Menina de 14 anos é vítima de estupro em festa na Zona Oeste do Rio




Uma adolescente de 14 anos foi vítima de estupro durante uma festa na Zona Oeste do Rio no dia 7 de outubro. Inconformado, o pai da menina contou o drama que vive desde então. “É uma ferida. Você quebra o braço, você se cura, cicatriza, mas aquela ferida sempre estará aberta na sua alma, não tem cura”, disse o homem, que está arrasado.
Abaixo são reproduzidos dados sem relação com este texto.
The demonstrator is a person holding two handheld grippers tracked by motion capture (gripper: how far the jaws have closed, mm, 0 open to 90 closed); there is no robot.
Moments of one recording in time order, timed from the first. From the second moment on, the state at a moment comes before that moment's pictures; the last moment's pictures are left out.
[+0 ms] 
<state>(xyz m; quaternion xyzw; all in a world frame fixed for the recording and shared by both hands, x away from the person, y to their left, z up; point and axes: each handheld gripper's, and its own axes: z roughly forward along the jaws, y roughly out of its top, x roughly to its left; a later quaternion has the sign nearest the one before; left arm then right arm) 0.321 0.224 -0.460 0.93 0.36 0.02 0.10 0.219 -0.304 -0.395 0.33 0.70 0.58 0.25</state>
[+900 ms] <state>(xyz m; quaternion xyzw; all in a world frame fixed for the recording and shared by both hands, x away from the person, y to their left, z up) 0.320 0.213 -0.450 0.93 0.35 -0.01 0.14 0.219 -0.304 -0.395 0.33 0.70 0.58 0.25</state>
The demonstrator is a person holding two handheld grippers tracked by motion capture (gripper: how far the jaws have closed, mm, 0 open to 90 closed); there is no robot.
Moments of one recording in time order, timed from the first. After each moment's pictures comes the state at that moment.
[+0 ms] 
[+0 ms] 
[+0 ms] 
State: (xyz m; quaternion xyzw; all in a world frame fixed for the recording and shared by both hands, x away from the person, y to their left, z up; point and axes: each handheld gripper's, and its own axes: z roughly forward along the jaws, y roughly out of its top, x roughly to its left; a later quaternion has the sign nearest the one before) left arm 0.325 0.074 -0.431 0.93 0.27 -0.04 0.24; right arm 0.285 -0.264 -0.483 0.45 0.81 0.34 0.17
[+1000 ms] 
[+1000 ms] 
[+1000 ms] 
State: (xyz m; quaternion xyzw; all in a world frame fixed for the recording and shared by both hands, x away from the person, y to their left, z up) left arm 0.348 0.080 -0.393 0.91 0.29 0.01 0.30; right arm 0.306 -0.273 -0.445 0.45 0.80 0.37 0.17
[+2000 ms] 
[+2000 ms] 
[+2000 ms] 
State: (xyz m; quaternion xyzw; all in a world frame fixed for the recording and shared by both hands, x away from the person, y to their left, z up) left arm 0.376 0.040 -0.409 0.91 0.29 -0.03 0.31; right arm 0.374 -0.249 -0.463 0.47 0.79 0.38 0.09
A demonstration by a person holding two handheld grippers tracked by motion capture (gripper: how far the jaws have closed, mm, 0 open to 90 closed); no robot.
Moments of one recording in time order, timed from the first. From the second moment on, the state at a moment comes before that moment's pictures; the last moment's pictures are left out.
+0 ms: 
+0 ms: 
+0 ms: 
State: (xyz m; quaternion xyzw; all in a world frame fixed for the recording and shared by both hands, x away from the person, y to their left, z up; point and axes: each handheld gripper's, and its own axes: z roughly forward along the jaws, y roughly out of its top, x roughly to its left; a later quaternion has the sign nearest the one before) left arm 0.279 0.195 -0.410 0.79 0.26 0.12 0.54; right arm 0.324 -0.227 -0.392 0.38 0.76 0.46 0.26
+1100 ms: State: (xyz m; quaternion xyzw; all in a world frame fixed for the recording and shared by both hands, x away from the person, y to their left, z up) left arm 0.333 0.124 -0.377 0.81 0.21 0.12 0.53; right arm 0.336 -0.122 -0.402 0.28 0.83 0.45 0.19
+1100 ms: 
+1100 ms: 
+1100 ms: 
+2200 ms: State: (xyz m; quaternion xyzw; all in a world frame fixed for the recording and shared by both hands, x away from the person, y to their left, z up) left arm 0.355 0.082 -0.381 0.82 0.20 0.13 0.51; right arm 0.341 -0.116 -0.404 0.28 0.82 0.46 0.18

De acordo com o pai, a jovem fará 15 anos em poucos dias. "Eu tinha planejado para ela um grande baile de 15 anos como qualquer pai quer para sua princesa. Um baile lindo, um vestido lindo, uma festa maravilhosa. Agora eu não consigo pensar em nada, eu não consigo dispor de nada da minha vida. Ninguém sabe, quando você deita na cama a luz se apaga e você imagina tudo o que aconteceu. Preferia que eu que tivesse sido estuprado, nunca a minha filha."
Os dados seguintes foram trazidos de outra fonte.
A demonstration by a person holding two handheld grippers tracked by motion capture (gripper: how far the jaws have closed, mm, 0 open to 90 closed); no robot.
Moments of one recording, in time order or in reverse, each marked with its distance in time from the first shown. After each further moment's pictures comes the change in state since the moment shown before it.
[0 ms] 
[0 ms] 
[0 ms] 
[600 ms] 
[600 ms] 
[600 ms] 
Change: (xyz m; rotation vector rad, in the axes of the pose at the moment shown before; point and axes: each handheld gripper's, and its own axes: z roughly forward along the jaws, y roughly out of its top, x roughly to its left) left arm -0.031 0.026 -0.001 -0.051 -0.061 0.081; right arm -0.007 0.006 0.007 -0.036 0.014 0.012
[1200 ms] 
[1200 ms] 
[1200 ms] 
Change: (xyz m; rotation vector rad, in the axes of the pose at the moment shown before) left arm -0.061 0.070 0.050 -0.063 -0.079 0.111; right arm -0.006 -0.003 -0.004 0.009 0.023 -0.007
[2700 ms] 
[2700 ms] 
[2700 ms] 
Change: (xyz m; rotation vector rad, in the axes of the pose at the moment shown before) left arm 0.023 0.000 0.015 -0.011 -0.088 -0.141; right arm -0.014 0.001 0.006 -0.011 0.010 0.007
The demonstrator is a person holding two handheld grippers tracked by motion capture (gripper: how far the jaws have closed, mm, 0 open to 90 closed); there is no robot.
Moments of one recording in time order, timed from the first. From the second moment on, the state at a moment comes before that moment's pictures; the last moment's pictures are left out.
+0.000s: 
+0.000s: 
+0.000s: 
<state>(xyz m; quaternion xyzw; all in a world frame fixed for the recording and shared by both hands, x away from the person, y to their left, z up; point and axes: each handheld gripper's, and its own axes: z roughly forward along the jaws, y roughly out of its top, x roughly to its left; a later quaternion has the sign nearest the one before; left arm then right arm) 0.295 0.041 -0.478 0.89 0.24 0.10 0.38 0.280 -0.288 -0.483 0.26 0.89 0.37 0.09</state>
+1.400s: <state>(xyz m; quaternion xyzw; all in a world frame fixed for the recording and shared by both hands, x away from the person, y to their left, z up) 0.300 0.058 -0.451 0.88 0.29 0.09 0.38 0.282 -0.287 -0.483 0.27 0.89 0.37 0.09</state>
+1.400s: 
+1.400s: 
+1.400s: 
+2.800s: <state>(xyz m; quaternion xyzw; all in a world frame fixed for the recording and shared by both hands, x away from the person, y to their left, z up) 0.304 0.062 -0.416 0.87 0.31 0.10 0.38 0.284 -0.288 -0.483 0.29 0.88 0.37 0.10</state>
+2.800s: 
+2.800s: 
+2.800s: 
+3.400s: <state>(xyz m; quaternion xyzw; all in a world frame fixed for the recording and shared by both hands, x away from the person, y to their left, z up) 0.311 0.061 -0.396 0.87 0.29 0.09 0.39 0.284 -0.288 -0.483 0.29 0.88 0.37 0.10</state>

No desabafo, o pai da adolescente contou que o estupro aconteceu dentro de uma casa na Freguesia, em Jacarepaguá. De acordo com o pai, o rapaz que cometeu o crime tem 17 anos e foi apreendido pela polícia.
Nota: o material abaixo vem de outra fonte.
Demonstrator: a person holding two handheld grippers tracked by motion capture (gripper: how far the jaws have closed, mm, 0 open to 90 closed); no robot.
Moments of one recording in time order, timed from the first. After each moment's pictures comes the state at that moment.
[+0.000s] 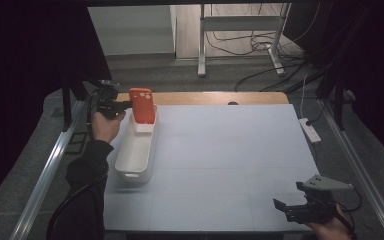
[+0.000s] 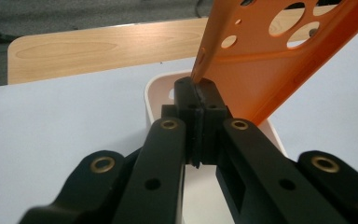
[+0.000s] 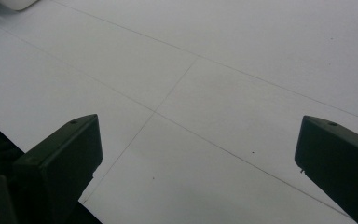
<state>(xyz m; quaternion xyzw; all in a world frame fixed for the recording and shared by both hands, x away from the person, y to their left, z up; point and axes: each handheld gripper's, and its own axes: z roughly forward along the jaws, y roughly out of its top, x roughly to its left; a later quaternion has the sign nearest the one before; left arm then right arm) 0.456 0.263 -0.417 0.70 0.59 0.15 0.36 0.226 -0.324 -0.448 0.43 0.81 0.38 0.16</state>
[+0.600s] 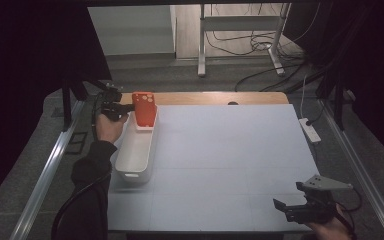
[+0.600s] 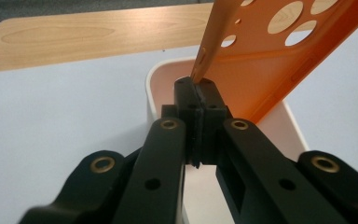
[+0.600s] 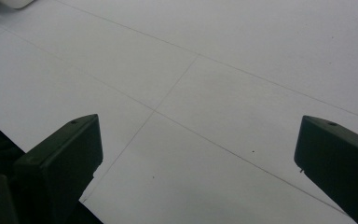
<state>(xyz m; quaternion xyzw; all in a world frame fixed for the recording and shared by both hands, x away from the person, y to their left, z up) 0.468 0.261 -0.438 0.71 0.60 0.14 0.35 0.226 -0.324 -0.448 0.43 0.81 0.37 0.16</state>
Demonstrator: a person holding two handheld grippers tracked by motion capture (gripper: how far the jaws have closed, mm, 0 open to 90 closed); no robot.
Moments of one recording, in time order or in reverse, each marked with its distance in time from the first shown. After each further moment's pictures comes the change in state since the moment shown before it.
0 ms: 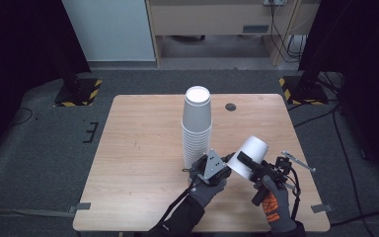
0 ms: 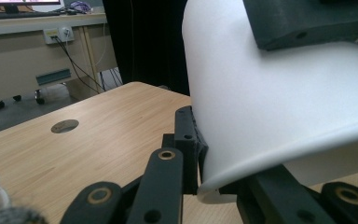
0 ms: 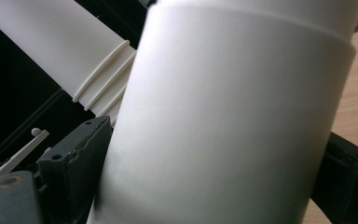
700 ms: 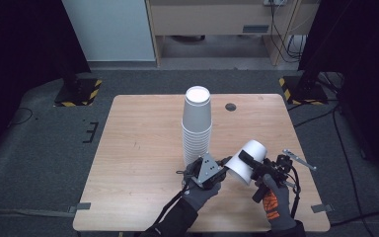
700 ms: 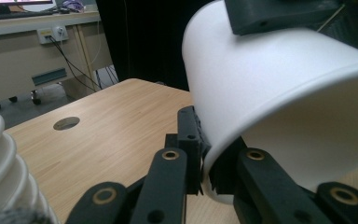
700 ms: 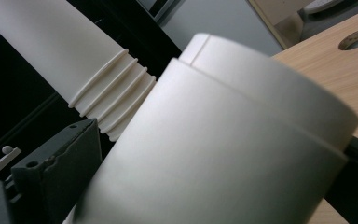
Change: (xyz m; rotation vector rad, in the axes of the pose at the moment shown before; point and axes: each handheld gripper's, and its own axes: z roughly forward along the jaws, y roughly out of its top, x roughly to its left) left arm 0.000 0.002 -0.019 0.023 -0.026 0.033; right arm -0.004 0.004 0.002 -0.034 -0.003 -0.041
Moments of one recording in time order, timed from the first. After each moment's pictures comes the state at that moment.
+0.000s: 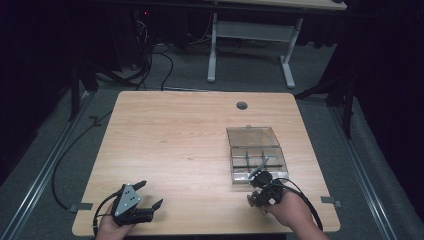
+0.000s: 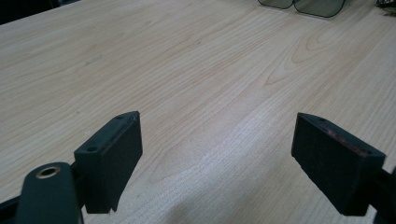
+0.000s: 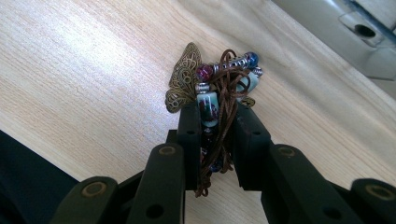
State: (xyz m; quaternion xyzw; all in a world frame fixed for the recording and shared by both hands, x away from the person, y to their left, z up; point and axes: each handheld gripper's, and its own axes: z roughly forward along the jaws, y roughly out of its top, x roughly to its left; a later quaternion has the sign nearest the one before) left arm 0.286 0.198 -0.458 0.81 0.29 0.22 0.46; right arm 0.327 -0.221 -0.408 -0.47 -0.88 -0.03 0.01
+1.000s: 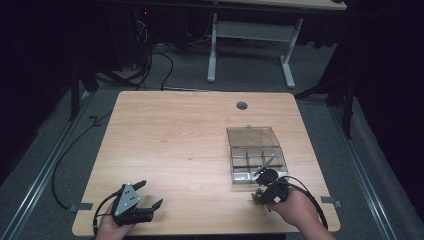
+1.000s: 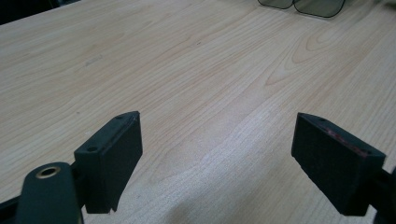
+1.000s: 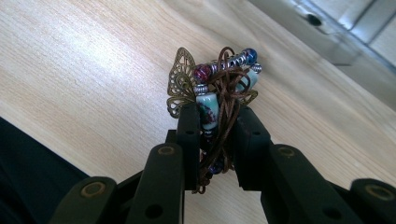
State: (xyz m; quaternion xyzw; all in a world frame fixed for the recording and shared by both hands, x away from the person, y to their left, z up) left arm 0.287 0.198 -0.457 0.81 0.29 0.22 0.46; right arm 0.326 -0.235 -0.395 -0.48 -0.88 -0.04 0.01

“Ele se dirigiu um pouquinho mais afastado do estacionamento, deu um beijo no rosto dela e, aos poucos, ele começou a acariciar o cabelo dela, o pescoço dela, começou a passar a mão nas partes íntimas dela e ela falou: 'ei, para'”, disse o pai da menina.

Ainda segundo ele, a jovem tentou fugir, mas foi segurada pelo braço e levou um mata-leão, “Ele estrangulou o pescoço dela. Nesse momento ela caiu desacordada ao chão e esse monstro terrível simplesmente despiu a minha filha, tirou o short dela, jogou do lado, tirou a calcinha dela, deixou até o joelho, tirou a roupa dele e houve aquela troca entre esse monstro que fez o estupro com a minha filha”, lamentou o pai.

A menina foi ao Instituto Médico Legal (IML) fazer exame de corpo de delito. “É difícil você estar ao lado de uma pessoa e ser forte. Aquela pessoa que você mais ama, tá ali ensanguentada, toda arranhada, machucada por uma pessoa que você nunca iria imaginar”, desabafou.

Para entrar na festa, as pessoas pagavam por um ingresso, podiam levar a própria bebida e a faixa etária era livre, não tinha idade mínima. Geralmente, nesse tipo de evento, os organizadores alugam chácaras, espaços grandes ou salões de festa e reúnem centenas de pessoas.

Os ingressos são vendidos em redes sociais. Nos posts de divulgação da festa onde a menina estava chamam a atenção frases como: "Uma coisa nós falamos: bebida aqui não faltará!"; “Não nos responsabilizamos por perda de dignidade"; e ainda: "Não nos responsabilizamos por objetos perdidos ou furtados".